Problem to work on → Scan the records for the string "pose"; copy each line where it occurs.

BEGIN Input

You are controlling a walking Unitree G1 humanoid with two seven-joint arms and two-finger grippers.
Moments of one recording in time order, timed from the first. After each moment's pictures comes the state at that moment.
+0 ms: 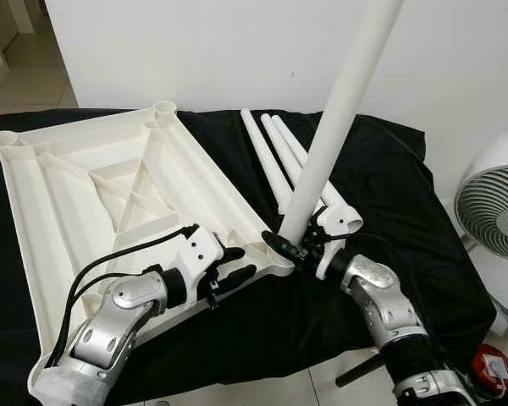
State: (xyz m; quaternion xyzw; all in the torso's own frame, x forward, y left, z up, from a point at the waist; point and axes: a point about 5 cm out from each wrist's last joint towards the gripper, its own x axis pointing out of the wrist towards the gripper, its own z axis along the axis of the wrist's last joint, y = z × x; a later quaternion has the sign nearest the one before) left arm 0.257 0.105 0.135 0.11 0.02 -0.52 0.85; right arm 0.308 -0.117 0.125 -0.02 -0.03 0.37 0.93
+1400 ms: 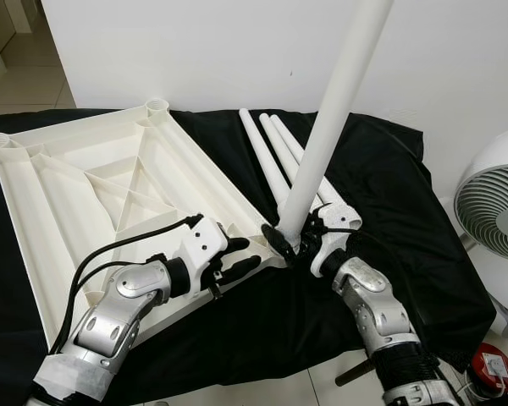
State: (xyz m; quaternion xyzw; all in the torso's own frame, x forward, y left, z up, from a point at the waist) left arm 0.263 0.101 0.143 0.12 0.00 -0.52 0.84; right arm 0.311 -0.119 0.125 -0.02 -0.01 0.37 0.93
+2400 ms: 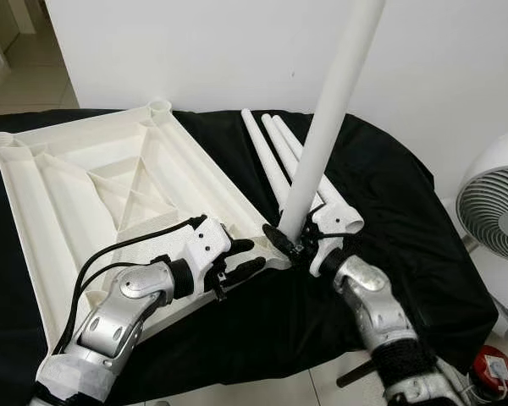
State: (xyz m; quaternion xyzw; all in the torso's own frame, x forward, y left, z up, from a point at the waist) left arm 0.261 0.098 0.143 0.11 0.00 -0.53 0.84; right arm 0.302 -0.108 0.123 -0.01 -0.05 0.30 0.95
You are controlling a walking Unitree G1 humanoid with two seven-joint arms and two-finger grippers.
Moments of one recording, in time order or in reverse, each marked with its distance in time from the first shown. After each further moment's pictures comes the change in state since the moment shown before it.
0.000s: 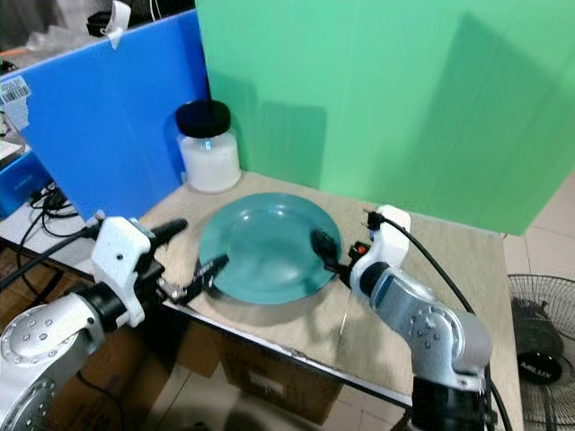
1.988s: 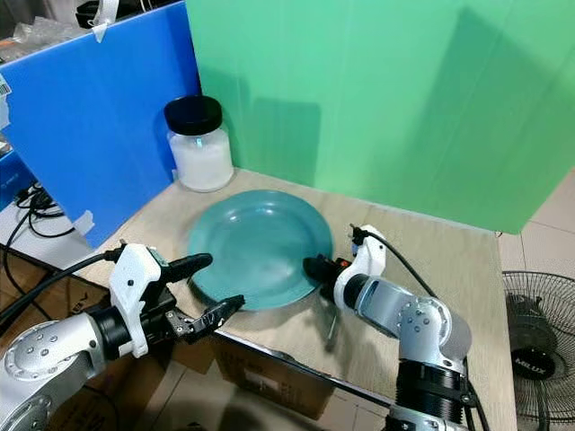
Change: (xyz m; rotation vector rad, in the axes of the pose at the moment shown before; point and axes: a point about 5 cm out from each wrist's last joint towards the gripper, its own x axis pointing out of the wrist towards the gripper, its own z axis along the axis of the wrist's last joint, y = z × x) left arm -0.006 -0.018 -0.013 -0.096 0.045 -0.192; right arm 0.020 0.006 -0.028 0.236 0.215 0.127
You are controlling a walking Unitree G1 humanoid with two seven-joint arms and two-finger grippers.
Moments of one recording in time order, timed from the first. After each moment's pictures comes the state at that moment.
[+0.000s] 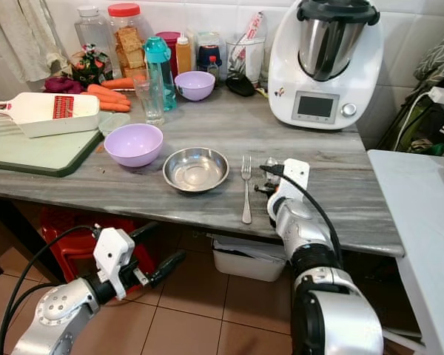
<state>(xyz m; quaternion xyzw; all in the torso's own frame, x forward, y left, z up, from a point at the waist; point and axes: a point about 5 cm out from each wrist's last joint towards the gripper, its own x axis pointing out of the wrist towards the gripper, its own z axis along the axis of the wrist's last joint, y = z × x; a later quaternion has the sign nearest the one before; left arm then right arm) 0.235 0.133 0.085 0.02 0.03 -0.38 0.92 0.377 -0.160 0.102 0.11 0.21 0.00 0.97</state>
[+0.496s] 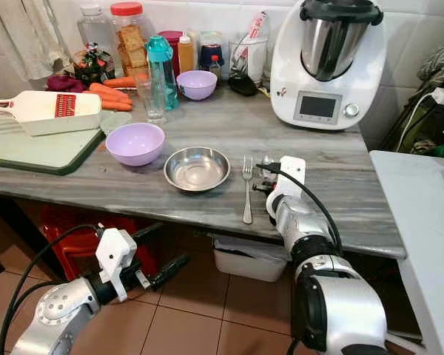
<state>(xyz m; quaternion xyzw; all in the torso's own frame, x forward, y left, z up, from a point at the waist) 0.233 0.130 0.089 0.02 0.02 -0.40 0.91 0.381 -0.160 0.103 0.10 0.21 0.01 0.97</state>
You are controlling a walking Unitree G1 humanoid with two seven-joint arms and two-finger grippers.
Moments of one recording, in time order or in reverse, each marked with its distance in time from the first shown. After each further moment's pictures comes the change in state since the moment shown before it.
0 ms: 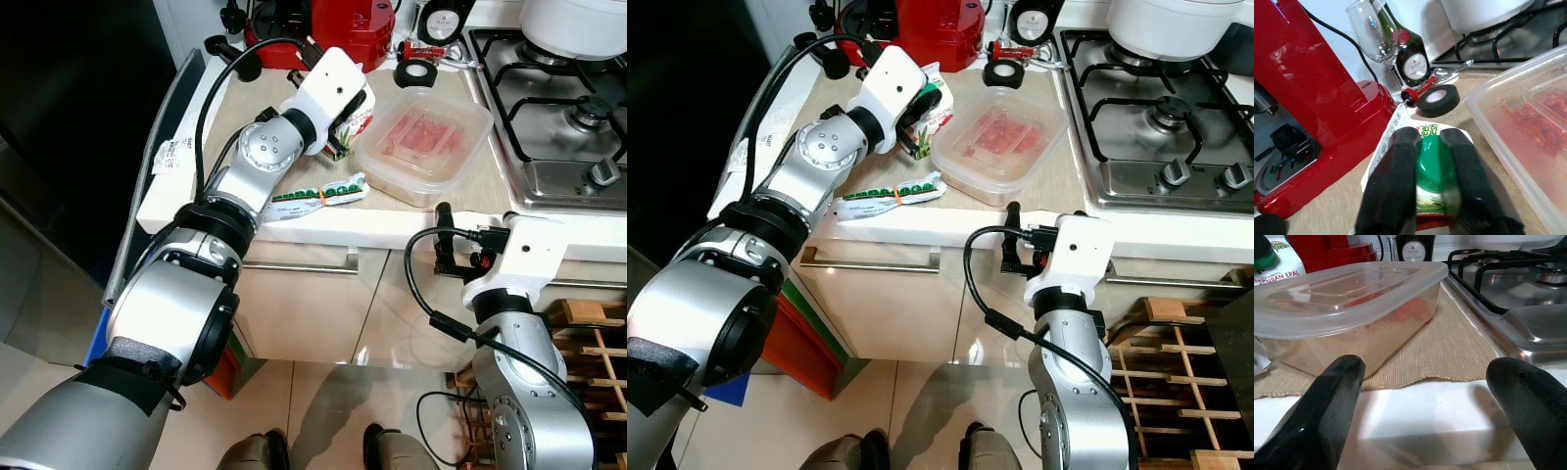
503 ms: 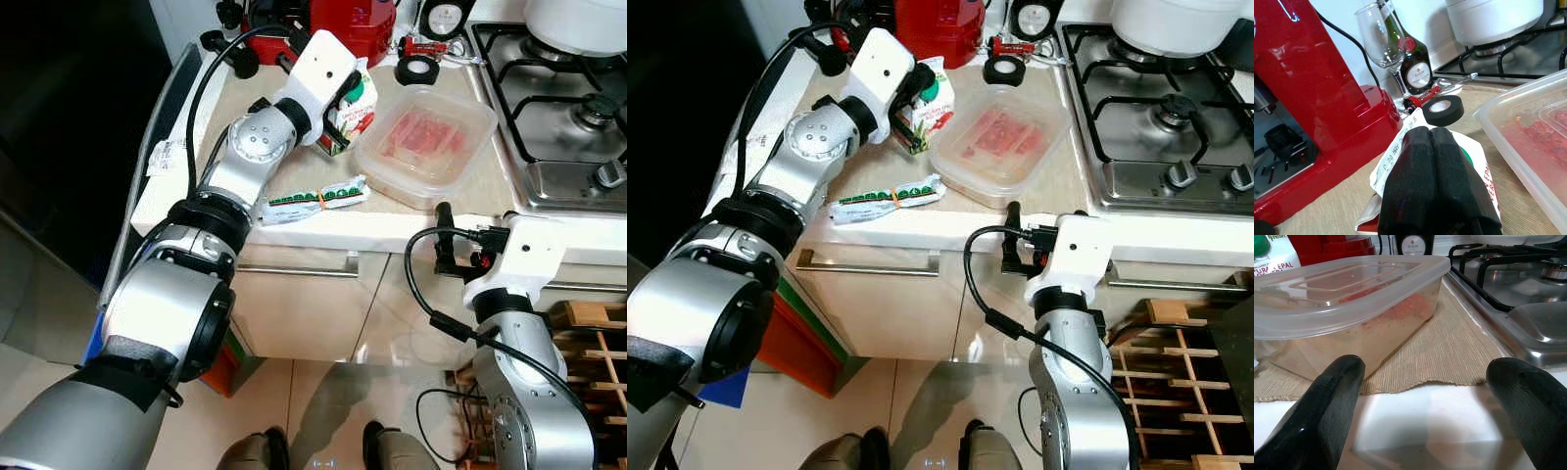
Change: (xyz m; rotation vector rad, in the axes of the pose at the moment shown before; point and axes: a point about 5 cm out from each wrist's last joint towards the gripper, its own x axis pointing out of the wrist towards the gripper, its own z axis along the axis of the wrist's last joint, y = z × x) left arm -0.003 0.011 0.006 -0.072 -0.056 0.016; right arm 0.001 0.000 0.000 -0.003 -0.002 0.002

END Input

Written solution →
Change: (xyz m; rotation vector rad, in the axes of the pose at the moment shown before; point and axes: a point about 5 cm out from each wrist's last joint towards the gripper, its own x axis pointing out of the wrist towards the gripper, its own z axis along the axis of the wrist's last joint, y = z × x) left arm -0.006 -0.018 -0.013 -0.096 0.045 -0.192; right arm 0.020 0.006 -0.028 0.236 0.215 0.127
Change: (xyz m; rotation vector rad, in the axes of the pose at the moment shown before; point and axes: a point about 5 cm out from each wrist's last joint towards the gripper, its own x axis pointing out of the wrist towards the gripper, its own z axis along the axis of the wrist's last joint, y = z × x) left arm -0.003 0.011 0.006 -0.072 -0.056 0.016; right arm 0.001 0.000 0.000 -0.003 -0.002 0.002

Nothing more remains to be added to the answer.